Environmental change presents humanity with a set of challenges which few – if any – of us, are yet truly prepared to confront, intellectually or psychologically. The scale and complexity of forward thinking and commitment required to mitigate this problem is unprecedented. It will require substantial financial, technical and human resources to prepare government and civil society to cope with the change sweeping the Himalayas.


Text and photographs are extracted from his  book with Sandesh Kadur : Himalaya – Mountains of Life (www.Himalayabook.com).

Profile of Kamal Bawa

Dr. Kamal Bawa is President of a world-class think and do tank, the Ashoka Trust for Research in Ecology and the Environment (ATREE) in Bangalore, India and Distinguished Professor at the University of Massachusetts, Boston, USA. Dr. Bawa has generated significant win-win solutions that serve as models for conservation across the globe through tackling the compatibility of both the economy and the conservation of biodiversity. Dr. Bawa traverses the North-South divide, making contributions to India, Costa Rica, United States and the world. His pioneering work on the sustainability of non-timber forest product extraction demonstrated that conservation and human well-being could be simultaneously achieved.

Dr. Bawa has made distinguished intellectual contributions to biodiversity science through ground-breaking research on conservation. He discovered new modes of reproduction in tropical forest trees that changed prevailing notions about their ecology and evolution.
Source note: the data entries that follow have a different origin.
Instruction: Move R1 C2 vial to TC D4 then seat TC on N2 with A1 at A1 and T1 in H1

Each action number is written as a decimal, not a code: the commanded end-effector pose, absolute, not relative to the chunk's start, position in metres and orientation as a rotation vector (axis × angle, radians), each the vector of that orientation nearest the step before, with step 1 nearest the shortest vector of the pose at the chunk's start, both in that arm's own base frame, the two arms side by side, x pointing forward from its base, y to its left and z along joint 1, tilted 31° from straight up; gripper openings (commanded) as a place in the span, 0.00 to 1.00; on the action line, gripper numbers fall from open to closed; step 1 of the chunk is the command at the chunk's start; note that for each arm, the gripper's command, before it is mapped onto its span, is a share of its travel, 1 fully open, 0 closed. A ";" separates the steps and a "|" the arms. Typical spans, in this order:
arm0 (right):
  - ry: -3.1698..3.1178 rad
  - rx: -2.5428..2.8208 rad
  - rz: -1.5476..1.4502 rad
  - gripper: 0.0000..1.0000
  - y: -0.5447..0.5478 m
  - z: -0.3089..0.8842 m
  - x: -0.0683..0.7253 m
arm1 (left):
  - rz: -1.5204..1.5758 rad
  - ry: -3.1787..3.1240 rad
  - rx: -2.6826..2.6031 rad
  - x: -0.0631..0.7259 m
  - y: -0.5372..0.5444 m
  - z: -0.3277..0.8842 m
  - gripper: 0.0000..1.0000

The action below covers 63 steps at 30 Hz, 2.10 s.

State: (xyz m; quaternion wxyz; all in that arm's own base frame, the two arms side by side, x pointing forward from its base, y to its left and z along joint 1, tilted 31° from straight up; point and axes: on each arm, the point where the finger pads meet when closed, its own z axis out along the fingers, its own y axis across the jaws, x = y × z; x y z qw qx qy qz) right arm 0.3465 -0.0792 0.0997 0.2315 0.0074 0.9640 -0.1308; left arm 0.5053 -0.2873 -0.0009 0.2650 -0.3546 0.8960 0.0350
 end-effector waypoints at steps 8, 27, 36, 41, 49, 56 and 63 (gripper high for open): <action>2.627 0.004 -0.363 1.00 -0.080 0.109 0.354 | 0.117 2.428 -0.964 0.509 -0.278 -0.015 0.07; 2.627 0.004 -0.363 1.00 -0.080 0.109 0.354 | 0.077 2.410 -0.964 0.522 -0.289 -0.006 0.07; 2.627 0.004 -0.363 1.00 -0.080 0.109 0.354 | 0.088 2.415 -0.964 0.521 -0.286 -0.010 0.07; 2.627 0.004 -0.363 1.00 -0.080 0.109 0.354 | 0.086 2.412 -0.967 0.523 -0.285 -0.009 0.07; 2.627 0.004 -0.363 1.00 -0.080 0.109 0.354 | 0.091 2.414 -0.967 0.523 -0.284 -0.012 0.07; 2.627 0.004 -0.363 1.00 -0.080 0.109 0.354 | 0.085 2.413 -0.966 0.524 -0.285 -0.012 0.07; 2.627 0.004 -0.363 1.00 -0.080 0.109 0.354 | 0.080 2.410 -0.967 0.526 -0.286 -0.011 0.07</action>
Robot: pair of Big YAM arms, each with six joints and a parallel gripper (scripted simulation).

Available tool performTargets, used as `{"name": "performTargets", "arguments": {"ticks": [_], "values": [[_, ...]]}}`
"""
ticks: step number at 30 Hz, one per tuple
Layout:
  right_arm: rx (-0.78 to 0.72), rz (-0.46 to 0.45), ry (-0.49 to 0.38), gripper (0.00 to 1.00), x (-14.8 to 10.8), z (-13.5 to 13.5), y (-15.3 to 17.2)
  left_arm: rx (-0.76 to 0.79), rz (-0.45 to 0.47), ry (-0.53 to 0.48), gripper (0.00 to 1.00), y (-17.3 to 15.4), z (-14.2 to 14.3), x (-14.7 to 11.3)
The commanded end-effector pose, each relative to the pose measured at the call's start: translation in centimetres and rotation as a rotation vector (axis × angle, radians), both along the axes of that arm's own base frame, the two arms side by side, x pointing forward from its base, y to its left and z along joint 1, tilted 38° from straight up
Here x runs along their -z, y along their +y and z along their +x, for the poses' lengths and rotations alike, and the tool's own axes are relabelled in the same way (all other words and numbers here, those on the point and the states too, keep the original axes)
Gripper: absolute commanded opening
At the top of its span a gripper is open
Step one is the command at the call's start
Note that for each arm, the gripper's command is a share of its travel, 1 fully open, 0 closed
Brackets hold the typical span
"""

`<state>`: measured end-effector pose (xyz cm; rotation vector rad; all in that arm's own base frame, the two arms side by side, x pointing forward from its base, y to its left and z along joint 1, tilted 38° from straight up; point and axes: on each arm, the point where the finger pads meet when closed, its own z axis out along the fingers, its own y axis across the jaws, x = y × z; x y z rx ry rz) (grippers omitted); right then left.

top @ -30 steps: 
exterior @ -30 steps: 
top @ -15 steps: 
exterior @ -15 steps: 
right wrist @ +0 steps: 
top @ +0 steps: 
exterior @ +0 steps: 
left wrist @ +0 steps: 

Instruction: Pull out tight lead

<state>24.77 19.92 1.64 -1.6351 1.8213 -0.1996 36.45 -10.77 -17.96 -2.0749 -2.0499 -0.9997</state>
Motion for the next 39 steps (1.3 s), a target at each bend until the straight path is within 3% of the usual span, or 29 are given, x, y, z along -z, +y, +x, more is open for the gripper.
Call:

Also, he developed a new class of genetic markers for tropical forest trees, and showed that forest fragmentation, widespread in the tropics, depletes biodiversity. He developed new paradigms and tools for conservation, explored synergies between conservation and social goals such as poverty reduction, and identified conservation priorities in biodiversity hotspots. He has taught 2000 students and mentored 30 doctoral and postdoctoral scholars.

In 1996 Dr. Bawa founded ATREE in India. ATREE’s work has been unique for its interdisciplinary approaches, and has shaped the policy agenda including work leading to nomination of the Western Ghats as a UNESCO World Heritage Site, a ban on mining in a national park, and implementation of the Forest Rights Act. With a core research staff of 80, 27 with doctoral degrees, ATREE is operating a new interdisciplinary doctoral program in biodiversity science in order to build the manpower India badly needs to successfully conserve in the 21st century. ATREE is a model for a research, education and policy institution not just in India or the developing world, but across the world. A University of Pennsylvania group has rated ATREE as the #1 environmental think tank in Asia and 19th in the world (2011 and 2012).

Dr. Bawa has shaped the direction of conservation science, action and policy through serving as President of the Association for Tropical Biology and Conservation, as founder and editor-in-chief of an international, interdisciplinary journal, Conservation and Society and as a member of the National Geographic Society’s Committee for Research and Exploration. Furthermore, Dr. Bawa led efforts to establish the India Biodiversity Portal, and has contributed to raising awareness of biodiversity.